**Try it**
All lines in the data below carrying the string "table" are to be located and copied.

○ ○ ○ ○ ○ ○ ○

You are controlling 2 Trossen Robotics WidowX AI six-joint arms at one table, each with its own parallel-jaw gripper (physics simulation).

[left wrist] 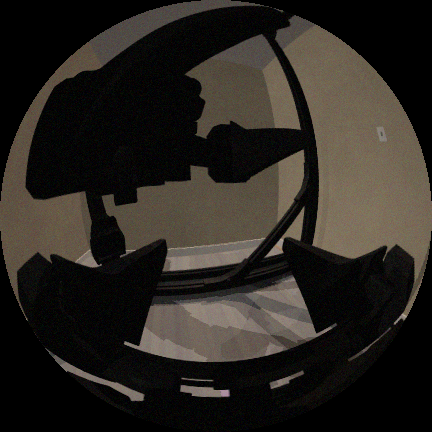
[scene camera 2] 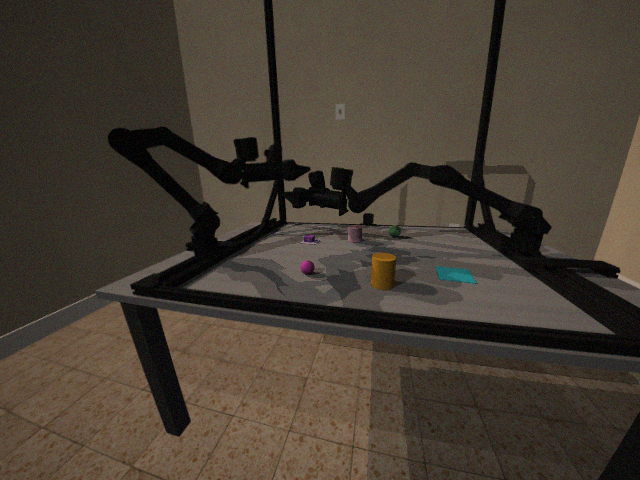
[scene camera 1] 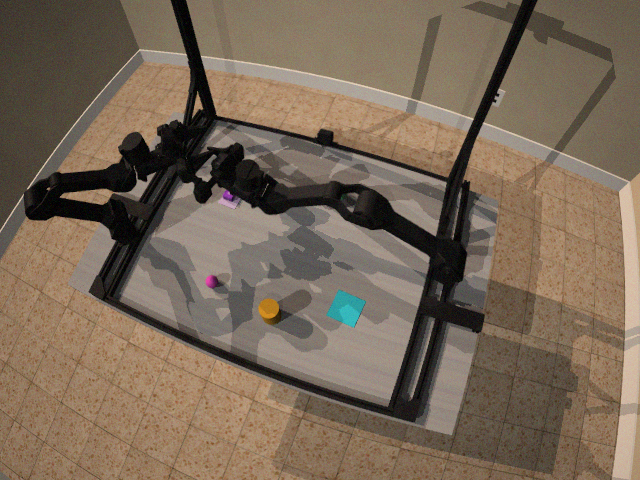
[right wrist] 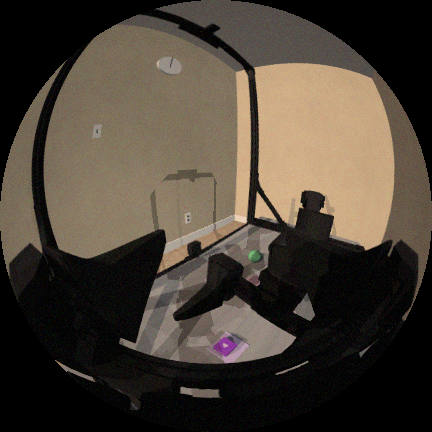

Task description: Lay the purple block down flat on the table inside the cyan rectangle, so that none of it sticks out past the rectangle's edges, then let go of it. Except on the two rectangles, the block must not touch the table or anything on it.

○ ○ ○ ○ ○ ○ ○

**Response to this task**
You are controlling 2 Trossen Robotics WidowX AI six-joint arms at one table, each with its own parallel-jaw gripper (physics simulation).
Task description: Lay the purple block down flat on the table inside the cyan rectangle, so that none of it sticks out past the rectangle's edges, then let go of it. Except on the two rectangles, the block must not touch the table or anything on it.

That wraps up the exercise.